Users rights safeguards

Finally, the compliance policy needs to include strong user rights safeguards to mitigate the risks to freedom of expression and the right to information of the users of AI systems. This requirement should apply when the model provider is also a system provider, and the provider deploys measures to prevent the generation, in the outputs of the model, of copyright infringing content (e.g. automatic content recognition and filtering tools), regardless of whether these measures are based on a legal requirement, contractual obligation or as part of a voluntary commitment.

As we learned during the discussions surrounding the implementation of Article 17 of the DSM Directive, existing tools are efficient at identifying content, but incapable of understanding the context in which content is used and, thus, often fail to recognise perfectly legitimate uses, such as quotations and parodies. Automated measures to prevent infringements must thus comply with strong users safeguards, including ex-ante and ex-post safeguards, following the blueprint offered by the best national implementations of Article 17.

Summary about AI training data

The AI Act requires providers to draw up and make publicly available a sufficiently detailed summary about the content used for training of the general-purpose AI model, according to a template provided by the AI Office.

As we stated before, we support a proportionate, realistic, and practical approach to the categories of information that should be presented in the summary. In our view, the summary should include a listing of the primary data collections or sets used and a description of all other data sources used in all stages of model training.

The description of the data sources should contain sufficient technical detail to provide meaningful and comprehensive information for all relevant stakeholders (e.g. creators, users, researchers, data subjects), taking into account that the categories of rights that justify access to this information include not only copyright, but also freedom of expression and information, research rights, privacy and data protection rights, etc.

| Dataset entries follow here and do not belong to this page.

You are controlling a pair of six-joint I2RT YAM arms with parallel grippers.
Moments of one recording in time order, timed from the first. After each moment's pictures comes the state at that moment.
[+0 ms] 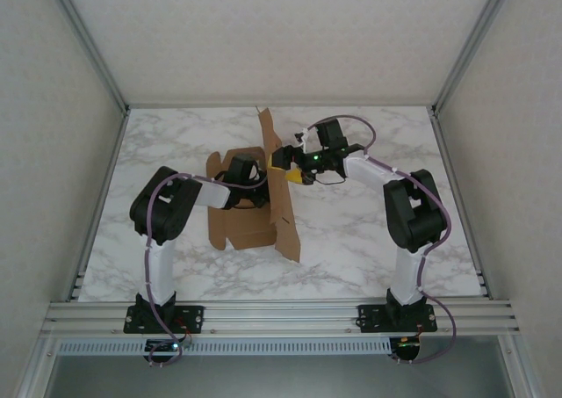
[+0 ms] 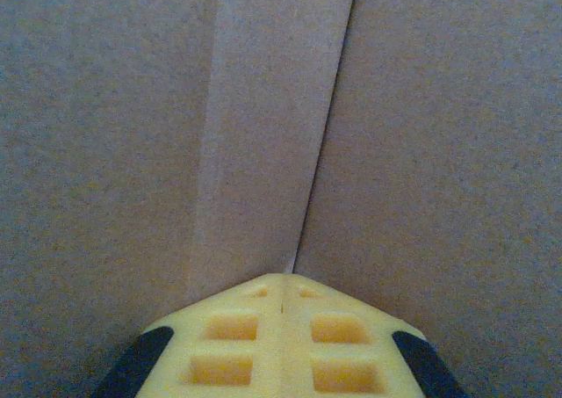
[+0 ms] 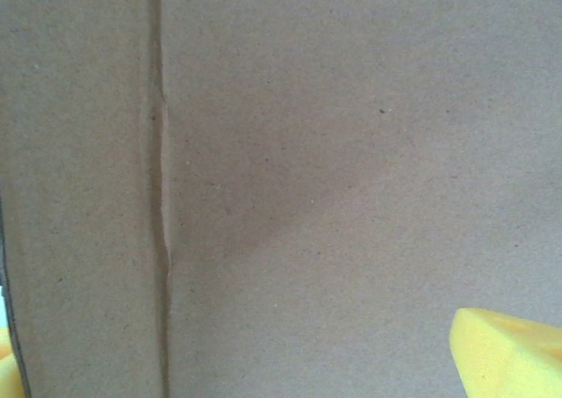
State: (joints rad) left arm -0.44 2.06 1.03 0.32 0.57 -1.15; right arm 0.46 1.93 1.35 -0.25 -0.86 0.63
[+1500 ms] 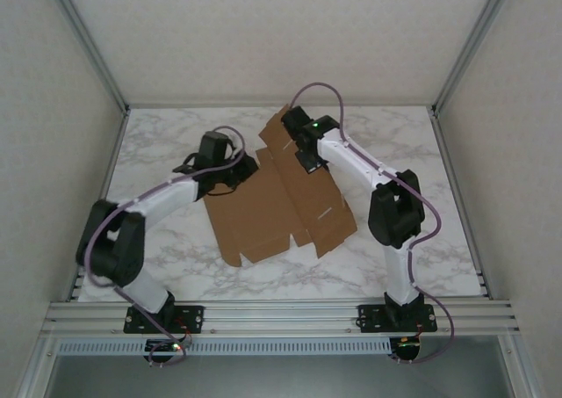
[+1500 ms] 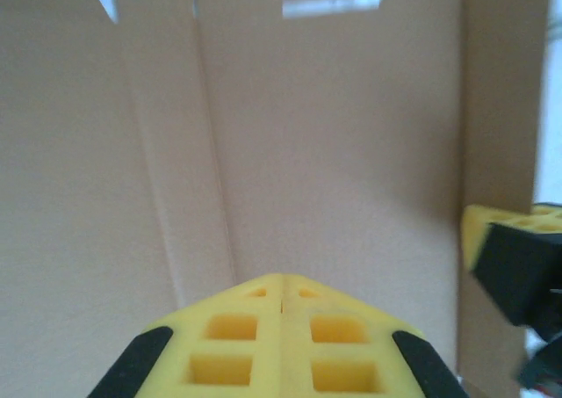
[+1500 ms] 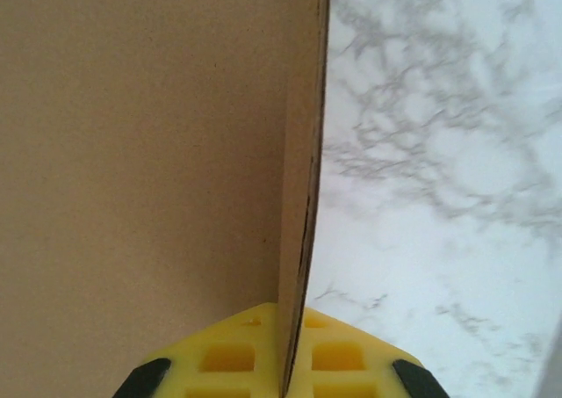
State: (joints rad) left arm -0.35 1.58 1.03 -0.11 0.34 -0.96; right arm 0.63 2.05 1.87 -1.10 0.50 0.01
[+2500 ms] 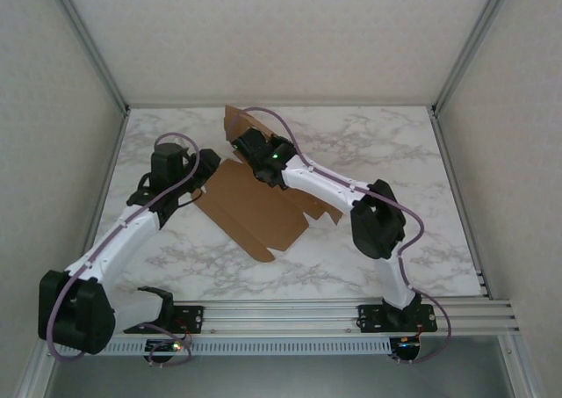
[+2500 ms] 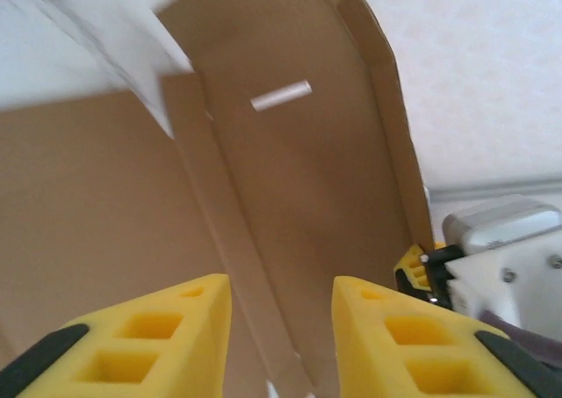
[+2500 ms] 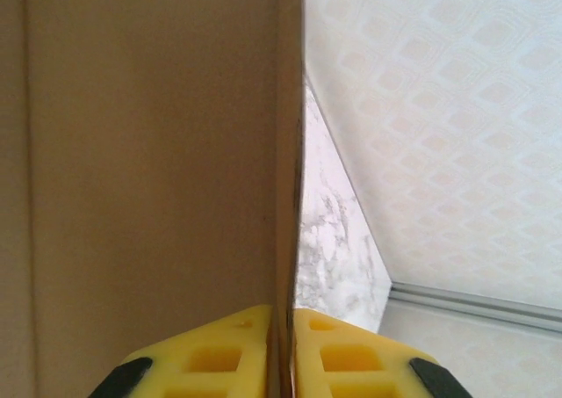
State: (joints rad) left arm -0.20 1.20 0.82 -0.09 0.23 -1.01; right arm 0.89 2.06 1.82 -0.67 0.85 -0.46
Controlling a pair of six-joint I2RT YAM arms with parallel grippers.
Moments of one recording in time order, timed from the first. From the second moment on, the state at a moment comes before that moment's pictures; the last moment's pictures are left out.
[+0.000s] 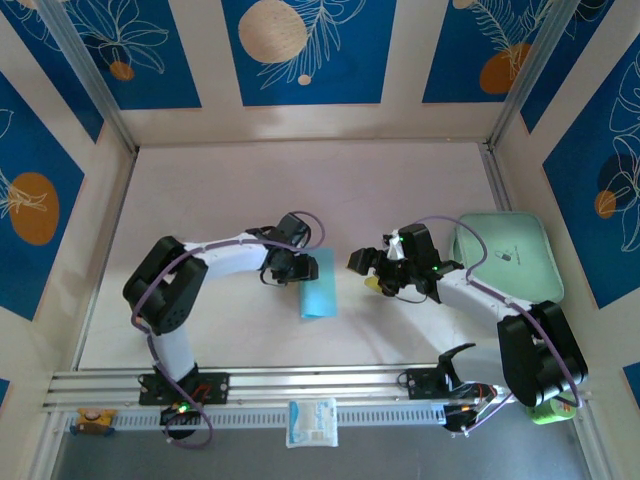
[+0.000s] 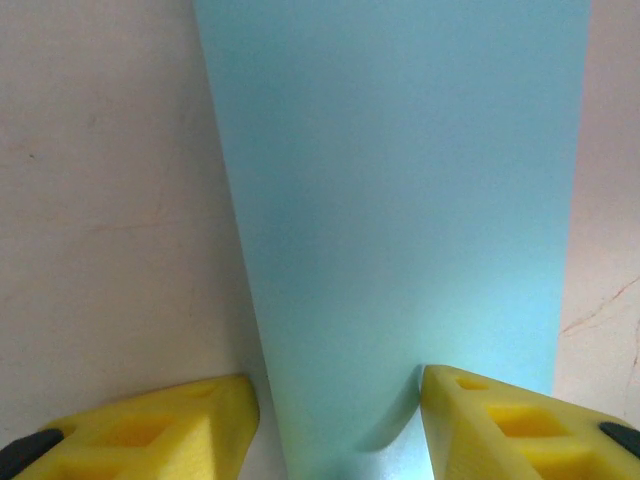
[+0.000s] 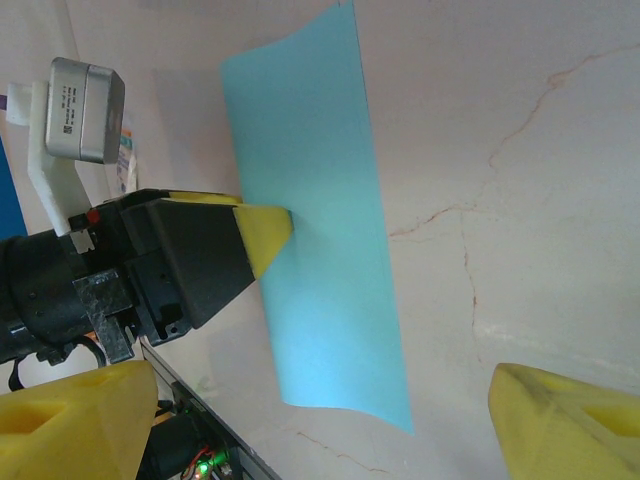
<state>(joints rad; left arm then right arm) -0.69 1.81 1.07 -0.46 0.17 -0.68 0.38 1.25 0.54 -0.13 -0.60 0.90</state>
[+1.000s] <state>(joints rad) -0.70 1.84 1.10 -0.50 0.16 -0.67 0.38 1.25 0.54 -0.14 -0.60 0.90</state>
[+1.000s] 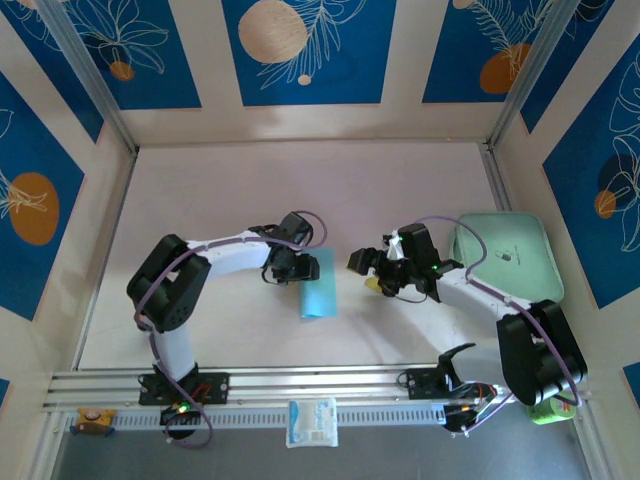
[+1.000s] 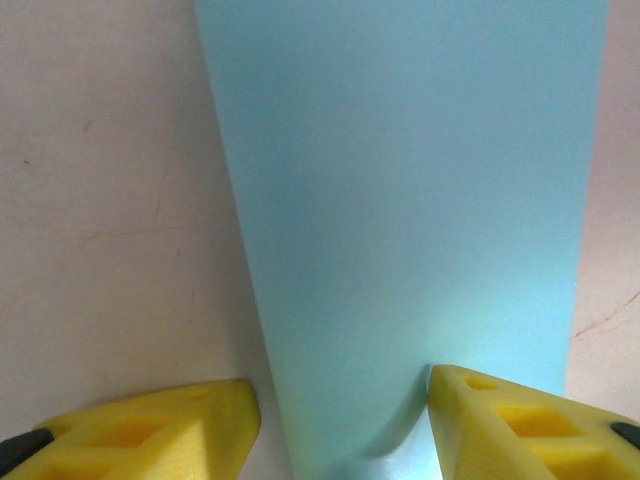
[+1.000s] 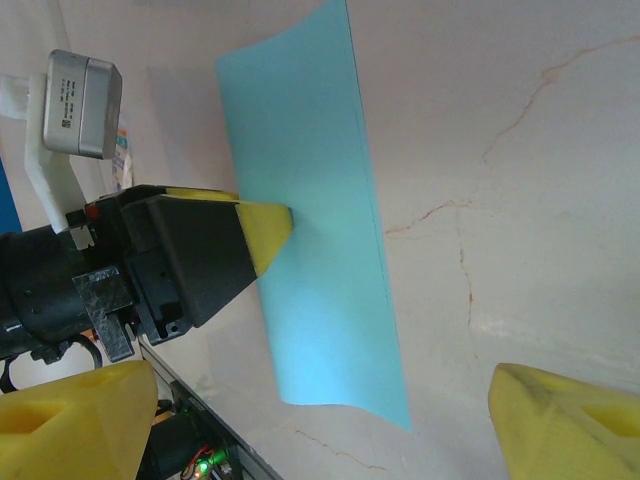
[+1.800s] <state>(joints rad) -0.70 1.86 1.14 -0.54 0.17 -0.66 0.38 1.27 0.54 -0.14 -0.60 0.90</state>
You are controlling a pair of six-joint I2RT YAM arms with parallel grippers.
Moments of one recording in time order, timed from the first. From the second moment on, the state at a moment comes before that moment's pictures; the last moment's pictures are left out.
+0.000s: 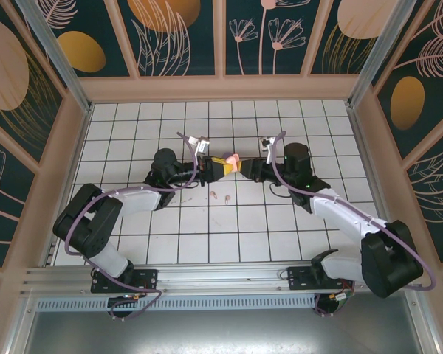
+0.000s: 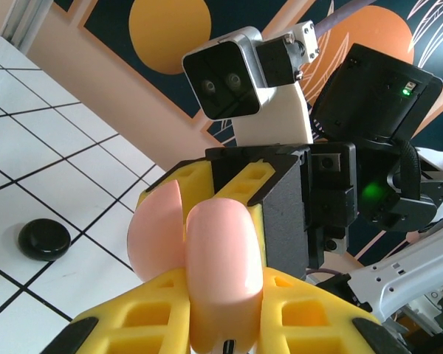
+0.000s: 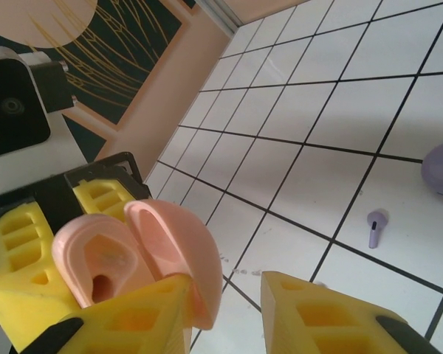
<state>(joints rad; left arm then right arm) -0.56 1.62 0.70 0.98 0.87 -0.75 0.47 1.24 0.68 0.23 -0.60 0.57</state>
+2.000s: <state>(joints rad) -0.49 1.81 1.52 -0.54 0.94 0.20 0.52 1.42 1.12 -0.39 -0.32 -0.11</state>
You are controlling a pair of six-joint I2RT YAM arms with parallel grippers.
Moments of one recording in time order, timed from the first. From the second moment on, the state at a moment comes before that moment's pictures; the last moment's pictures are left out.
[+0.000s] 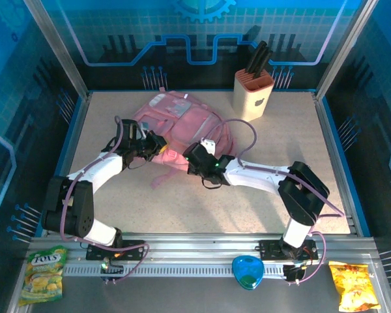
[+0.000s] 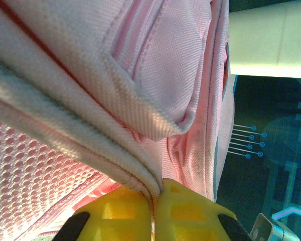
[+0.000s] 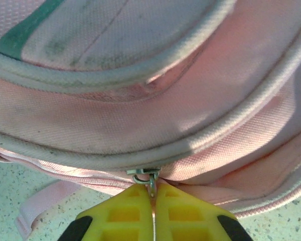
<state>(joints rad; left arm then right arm) -0.12 1.48 0.84 -0.04 0.59 -1.00 0.91 1.74 1.16 -0.36 0.35 0.92</state>
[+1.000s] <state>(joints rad) -0.11 1.49 0.84 -0.05 0.59 -0.97 0.78 1.69 1.13 -0.41 0.43 0.68</state>
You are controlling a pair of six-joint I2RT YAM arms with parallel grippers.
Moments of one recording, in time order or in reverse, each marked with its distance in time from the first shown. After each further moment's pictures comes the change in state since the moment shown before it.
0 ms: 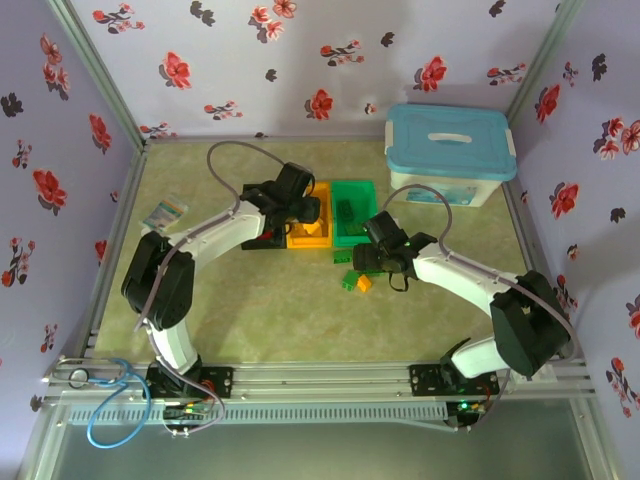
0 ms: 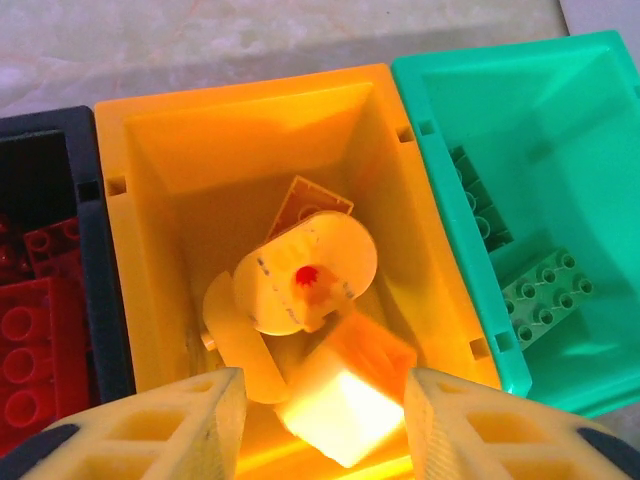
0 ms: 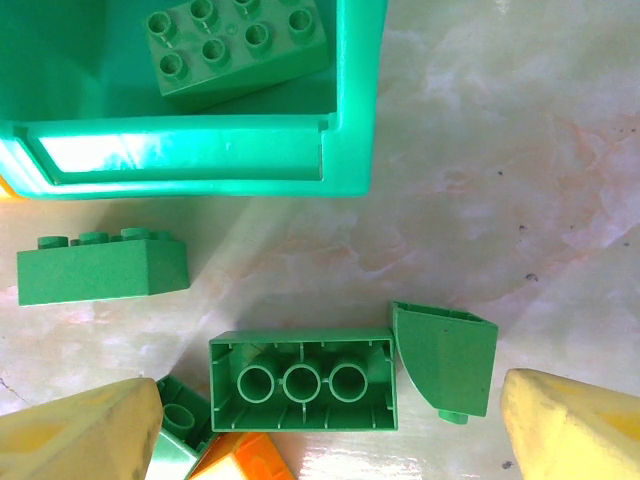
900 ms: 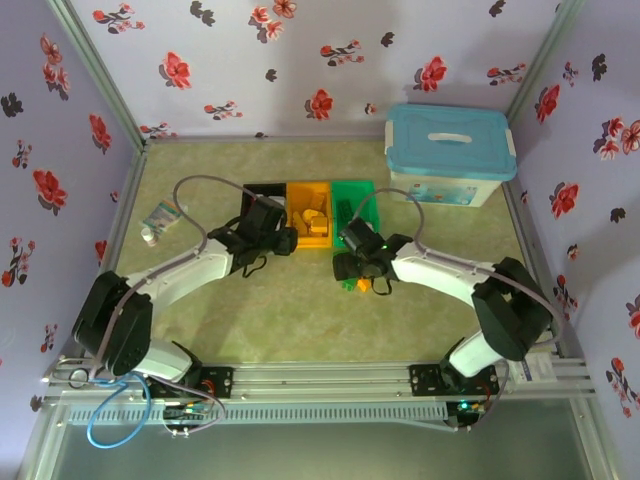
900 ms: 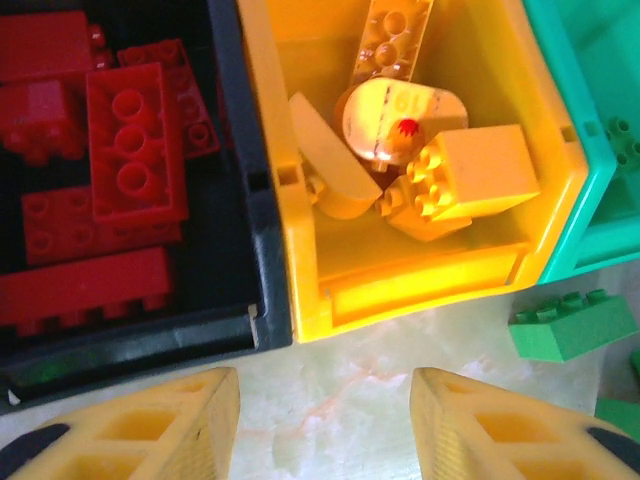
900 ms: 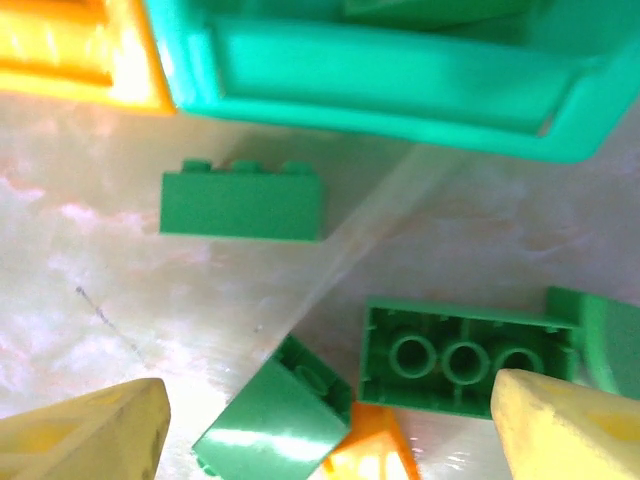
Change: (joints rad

For each data source, there should be an indication of the type and nature of data, time of collection of the data, and opt-out cut off dates. Further detail will depend on the information source used. For instance, for scraped online data, the description should include information about the crawling methodology used to obtain the data and a weighted list of the top domains. For licensed data, it would be important to include information about the licensor and also whether the licence is exclusive.

The summary must also indicate the legal measures taken to address risks to parties with legitimate interests, including measures to identify and respect opt-outs and users rights safeguards.

Finally, business confidentiality and trade secrets of providers should not be used to prevent the disclosure of any of this basic information.